Dr. Frownfelter: Recent analysis showed many digital image AI algorithms are trained with data from academic institutions in just three states. This is a huge blind spot. To fix these blind spots, AI developers should use training data that reflects the population the algorithm will be applied against. Using more complete and representative data, rather than cherry picking select data points, will reduce the bias in the output. Our AI at Jvion is trained on the patient data from our customer hospitals, incorporating 30M patients in almost every state, so it’s inherently representative.
GN: How can we test AI for bias? What incentive will end users have to perform such tests?

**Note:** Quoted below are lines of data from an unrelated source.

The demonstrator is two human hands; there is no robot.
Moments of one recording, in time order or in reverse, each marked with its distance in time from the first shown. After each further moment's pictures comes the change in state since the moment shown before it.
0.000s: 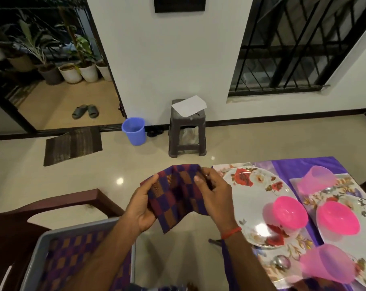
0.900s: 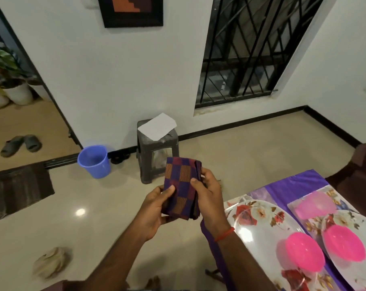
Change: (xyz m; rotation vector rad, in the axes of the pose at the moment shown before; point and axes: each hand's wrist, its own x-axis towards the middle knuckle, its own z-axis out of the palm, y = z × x) left_hand 0.189 0.105 0.069 0.578 -0.325 -0.020; right_hand 0.184 -0.033 0.063 0.374 0.214 0.197
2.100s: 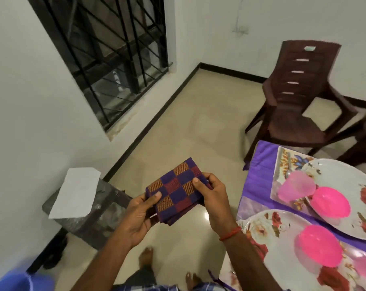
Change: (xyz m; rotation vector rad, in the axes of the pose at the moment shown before) left_hand 0.314 0.135 0.104 0.170 -0.452 -0.292; right_hand 0.233 0.002 -0.095 0.331 0.686 0.095
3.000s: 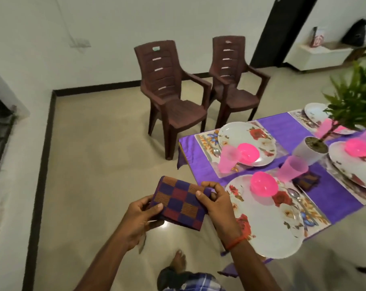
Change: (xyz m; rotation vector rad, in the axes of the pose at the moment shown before) left_hand 0.166 0.080 0.076 0.732 -0.756 -0.198; right_hand 0.015 0.002 -0.003 0.080 0.849 -0.199
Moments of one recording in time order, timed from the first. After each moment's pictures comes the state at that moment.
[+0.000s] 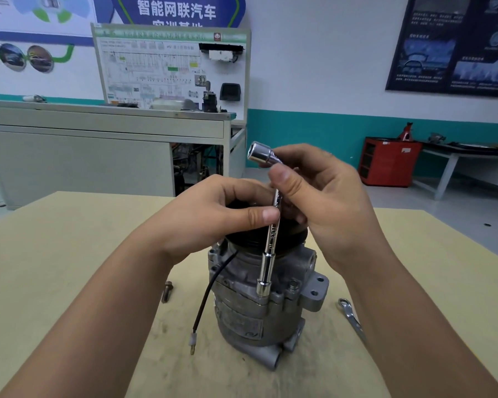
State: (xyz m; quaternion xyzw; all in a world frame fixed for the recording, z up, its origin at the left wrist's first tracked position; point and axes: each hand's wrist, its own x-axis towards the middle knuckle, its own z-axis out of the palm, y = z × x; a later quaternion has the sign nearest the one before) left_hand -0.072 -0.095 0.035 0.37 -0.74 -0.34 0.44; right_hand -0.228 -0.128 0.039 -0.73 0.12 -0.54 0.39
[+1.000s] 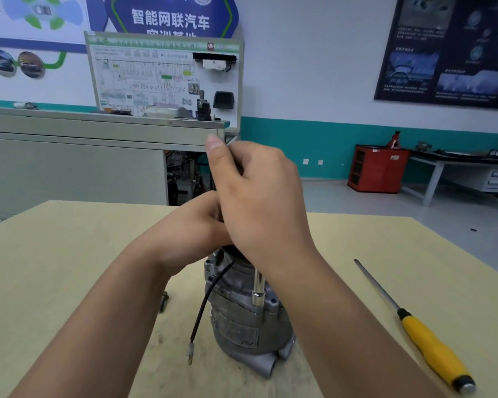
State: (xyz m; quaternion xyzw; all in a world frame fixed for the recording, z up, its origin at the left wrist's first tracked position) left_hand -0.074 -0.086 0.037 0.37 -0.72 -0.33 0.49; right_hand -0.172 -0.088 0.068 -0.76 0.28 -0.57 0.15
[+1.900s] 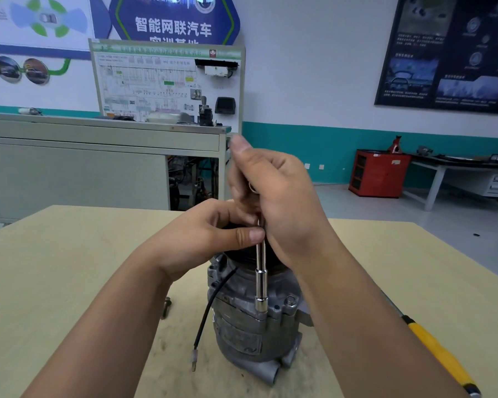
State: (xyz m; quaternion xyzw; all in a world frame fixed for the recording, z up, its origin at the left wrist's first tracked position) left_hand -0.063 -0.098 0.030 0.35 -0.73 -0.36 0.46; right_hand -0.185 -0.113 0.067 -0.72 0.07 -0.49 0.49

Dr. Frownfelter: We can test for bias in AI by evaluating the differences in predictions for different groups. The common areas to test are for race, age and gender. Based upon the findings, if there are differences in the AI’s predictions for outcomes in different groups, the deeper question is whether those differences accurately reflect existing differences in the population, or whether those differences reflect bias within the AI model. It may be the case that the model is designed to reduce the recognition of these existing disparities between populations, but it does not necessarily mean that those differences do not exist.

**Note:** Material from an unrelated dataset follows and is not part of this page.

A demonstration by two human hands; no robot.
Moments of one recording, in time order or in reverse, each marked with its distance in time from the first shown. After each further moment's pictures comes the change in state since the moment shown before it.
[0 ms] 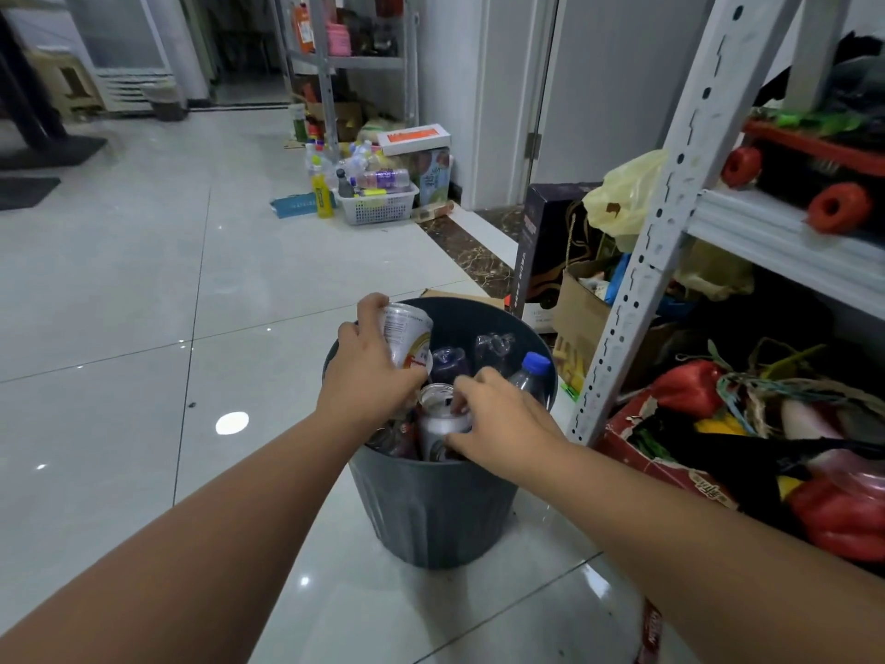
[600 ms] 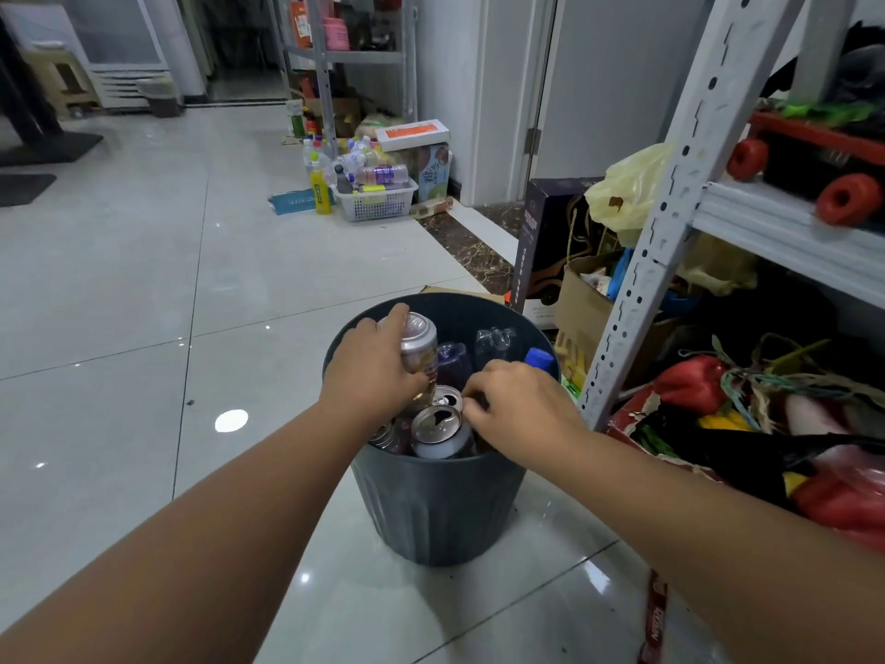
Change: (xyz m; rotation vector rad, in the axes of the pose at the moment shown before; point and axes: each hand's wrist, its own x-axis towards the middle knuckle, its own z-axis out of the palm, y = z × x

If the algorithm uses social determinants of health data, it’s important to validate that the weighting of different factors used in making predictions are appropriate. That means comparing the predicted distribution of outcomes with the actual distribution of outcomes relative to the risk factor in question. For example, and these are made up numbers, if an algorithm predicts patients living in an area with poor air quality will have a 20% chance of developing Chronic Obstructive Pulmonary Disease (COPD), when in reality the rate of COPD in areas with poor air quality is 35%, then air quality should be weighted more heavily in the algorithm.

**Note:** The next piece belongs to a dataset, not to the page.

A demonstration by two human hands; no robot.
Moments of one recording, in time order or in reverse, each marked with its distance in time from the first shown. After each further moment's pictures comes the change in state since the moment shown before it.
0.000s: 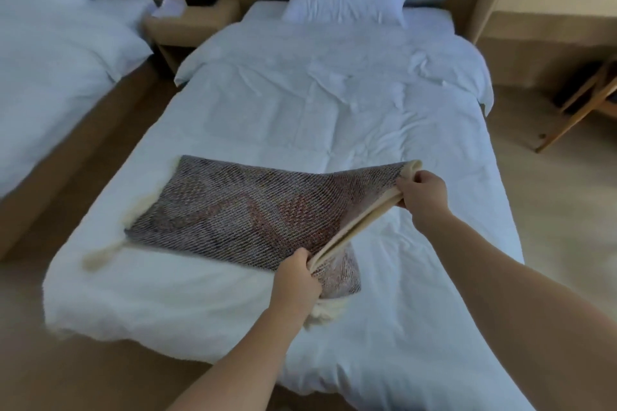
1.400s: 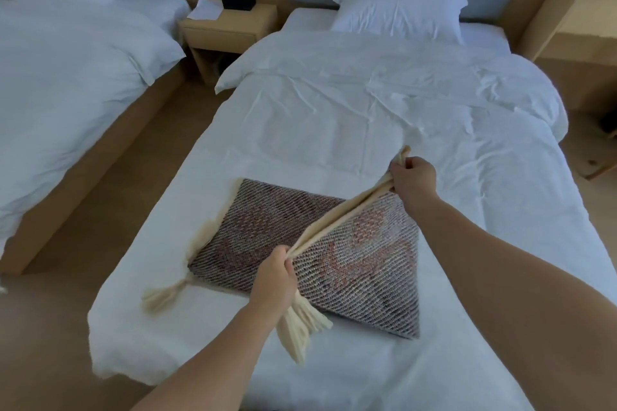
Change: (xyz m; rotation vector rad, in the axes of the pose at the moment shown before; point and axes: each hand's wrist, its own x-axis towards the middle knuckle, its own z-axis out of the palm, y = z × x) left_hand 0.136 -0.173 -0.189 -0.051 0.124 0.009; right_hand 0.006 -0.093 0.277 -0.169 0.008 -0.085
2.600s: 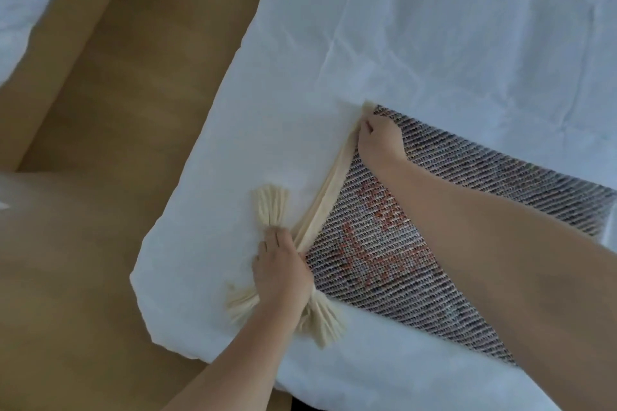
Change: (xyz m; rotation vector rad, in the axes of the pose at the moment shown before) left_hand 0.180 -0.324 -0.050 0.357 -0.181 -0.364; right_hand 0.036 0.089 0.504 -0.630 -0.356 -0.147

Ultimately, end users, in other words clinicians, both want and need to trust that there isn’t bias in the AI they use. The onus is on AI developers to demonstrate the data used to train their algorithms and assure users the data is comprehensive of risk factors and representative of the population.
GN: How is Jvion’s approach different from what else is out there in the market?
Dr. Frownfelter: Jvion’s approach uses broad data sets that account for thousands of risk factors and, with data from 30M patients across over 300 hospitals, are representative of the populations that we serve. We are able to map new patients over 99% of the time, regardless of race, gender or age and dozens of other characteristics as well.
Another difference is that our AI doesn’t just predict which patients are at risk of experiencing an adverse outcome. It provides recommendations for how to change patients’ risk trajectory toward a better outcome. By taking into account the patients’ clinical, behavioral, socioeconomic and environmental circumstances, these recommendations are tailored to each patient’s unique situation so that they will have a greater chance of averting negative outcomes.
Jvion’s approach is also different from other solutions on the market because we allow the data to speak for itself. By that I mean that we leverage the power of machine learning to understand new associations and correlations within the data that otherwise would not be apparent. An example of this is that what appears to be differences in risk due to age are actually due to the increasing number of underlying clinical conditions that accompany us as we get older. Age is not the risk factor — it is simply a marker correlated with the real risk factors. Our approach looks at the actual risk drivers, not the markers for risk.
Finally, we also consistently validate our AI with performance modeling and that is followed by the ultimate test of measuring outcomes. On average, hospitals using our AI report average reductions in preventable harm incidents of roughly 30%, which translates to annual savings of millions of dollars.